3. Move 3: Read nums[2] = -5

   • Move left by 5 units
   • New position: 5 + (-5) = 0
   • At boundary! (Count = 1)

4. Move 4: Read nums[3] = 4

   • Move right by 4 units
   • New position: 0 + 4 = 4
   • Not at boundary (position ≠ 0)

5. Move 5: Read nums[4] = -2

   • Move left by 2 units
   • New position: 4 + (-2) = 2
   • Not at boundary (position ≠ 0)

Using the prefix sum approach:

When we apply accumulate(nums) to [2, 3, -5, 4, -2], we get:

• After move 1: prefix sum = 2
• After move 2: prefix sum = 2 + 3 = 5
• After move 3: prefix sum = 5 + (-5) = 0 ✓
• After move 4: prefix sum = 0 + 4 = 4
• After move 5: prefix sum = 4 + (-2) = 2

The prefix sums are: [2, 5, 0, 4, 2]

Counting the zeros in this sequence: There is 1 zero, which means the ant returns to the boundary 1 time.

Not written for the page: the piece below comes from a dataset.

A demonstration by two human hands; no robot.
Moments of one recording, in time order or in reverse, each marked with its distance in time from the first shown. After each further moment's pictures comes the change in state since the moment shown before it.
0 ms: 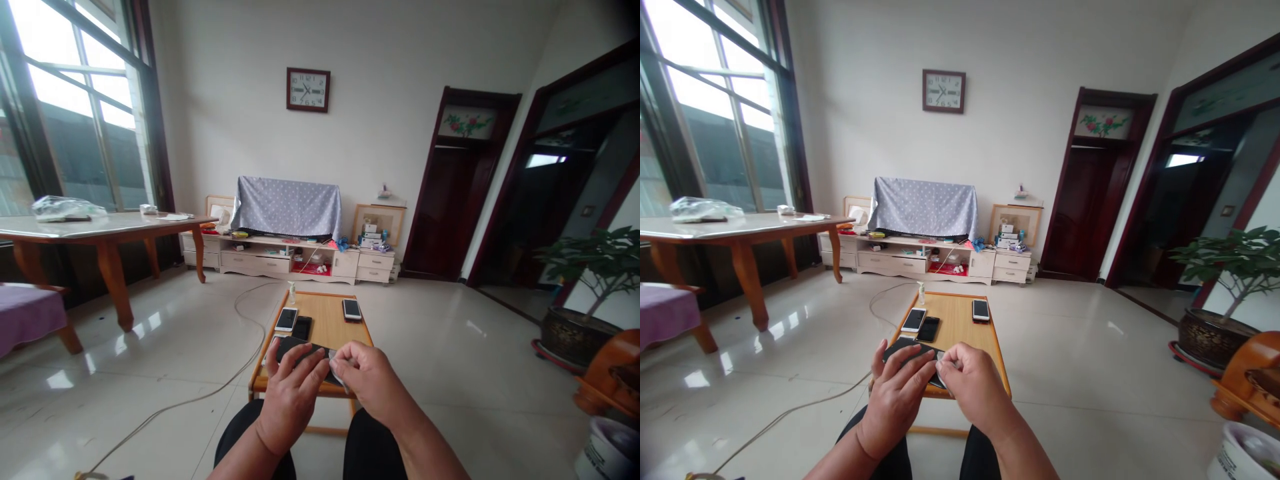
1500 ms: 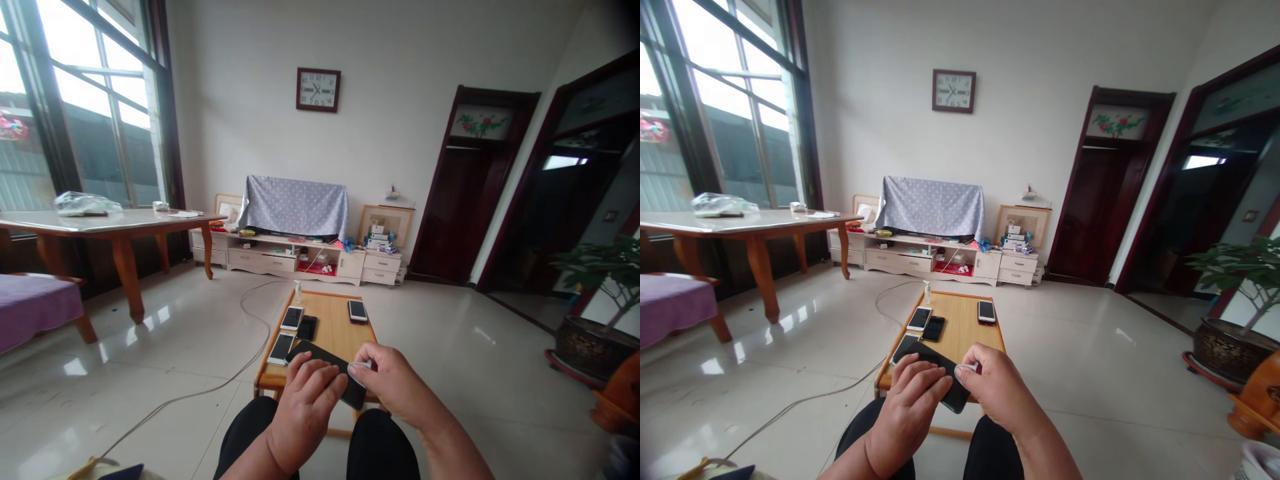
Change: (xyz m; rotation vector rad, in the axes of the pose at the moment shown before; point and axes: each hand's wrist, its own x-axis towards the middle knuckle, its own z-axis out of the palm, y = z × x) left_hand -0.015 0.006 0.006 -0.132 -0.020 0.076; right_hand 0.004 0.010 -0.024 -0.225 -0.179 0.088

The solution sum(s == 0 for s in accumulate(nums)) does exactly this - it generates each prefix sum and counts how many equal zero, giving us the answer: 1.

Solution Implementation

Time and Space Complexity

The time complexity is O(n), where n is the length of nums. The accumulate function iterates through all elements once to compute the running sum, and the sum function with generator expression iterates through the accumulated values once, resulting in a total of O(n) time.

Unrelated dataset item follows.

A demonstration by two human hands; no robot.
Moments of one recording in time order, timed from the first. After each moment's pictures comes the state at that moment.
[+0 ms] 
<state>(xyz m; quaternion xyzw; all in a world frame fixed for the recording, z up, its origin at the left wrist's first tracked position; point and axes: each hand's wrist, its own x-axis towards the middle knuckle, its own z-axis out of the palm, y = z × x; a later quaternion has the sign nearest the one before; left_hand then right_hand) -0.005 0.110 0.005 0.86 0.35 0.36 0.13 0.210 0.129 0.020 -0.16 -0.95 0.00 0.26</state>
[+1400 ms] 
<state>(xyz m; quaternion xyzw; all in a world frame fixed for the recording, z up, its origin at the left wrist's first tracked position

The space complexity is O(1). While accumulate returns an iterator that generates values on-the-fly, the generator expression (s == 0 for s in accumulate(nums)) is consumed directly by sum without storing all intermediate results in memory. Only a constant amount of extra space is used for the running sum and counter variables.

Learn more about how to find time and space complexity quickly.

Common Pitfalls

1. Misunderstanding the Boundary Position

A common mistake is thinking the ant returns to the boundary whenever it crosses position 0, rather than when it lands exactly on position 0.

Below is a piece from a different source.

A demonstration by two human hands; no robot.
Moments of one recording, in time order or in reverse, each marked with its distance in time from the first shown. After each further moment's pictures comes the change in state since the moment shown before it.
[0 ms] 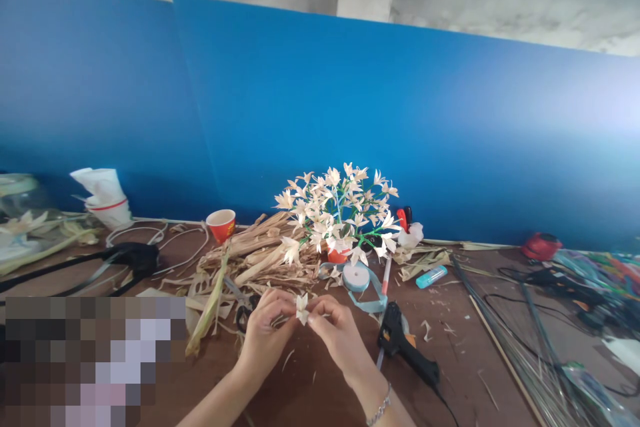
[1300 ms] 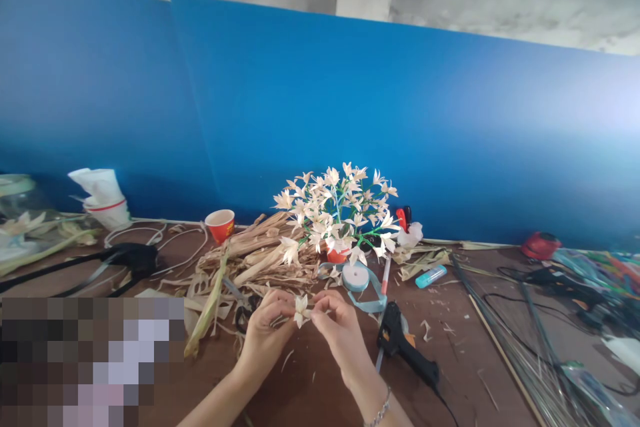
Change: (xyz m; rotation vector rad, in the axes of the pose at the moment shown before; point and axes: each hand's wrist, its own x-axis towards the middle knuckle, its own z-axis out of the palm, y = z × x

Incorrect thinking: If the ant moves from position -3 to position 2 (with a move of +5), counting this as a boundary return because it "crossed" position 0.

Correct approach: Only count when the cumulative sum equals exactly 0. The ant must stop at the boundary, not just pass through it.

2. Off-by-One Error with Initial Position

Some might incorrectly count the starting position as a "return" to the boundary.

Incorrect implementation:

position = 0
count = 1  # Wrong: counting initial position
for num in nums:
    position += num
    if position == 0:
        count += 1

Correct implementation:

position = 0
count = 0  # Start with 0, only count actual returns
for num in nums:
    position += num
    if position == 0:
        count += 1

3. Memory Issues with Large Arrays

While accumulate() is memory-efficient as a generator, converting it to a list unnecessarily consumes memory.

Inefficient approach:

# Creates entire list in memory
prefix_sums = list(accumulate(nums))
return sum(s == 0 for s in prefix_sums)

Efficient approach:

# Generator-based, memory-efficient
return sum(s == 0 for s in accumulate(nums))

4. Forgetting to Import accumulate

The accumulate function must be imported from itertools. Missing this import will cause a NameError.

Solution: Always include from itertools import accumulate at the beginning of your solution, or use the manual approach:

def returnToBoundaryCount(self, nums: List[int]) -> int:
    position = 0
    count = 0
    for num in nums:
        position += num
        if position == 0:
            count += 1
    return count

5. Integer Overflow Concerns

In languages with fixed integer sizes, large cumulative sums might cause overflow. While Python handles arbitrary precision integers automatically, be aware of this when implementing in other languages.

For other languages: Consider using appropriate data types (like long long in C++) when dealing with potentially large cumulative sums.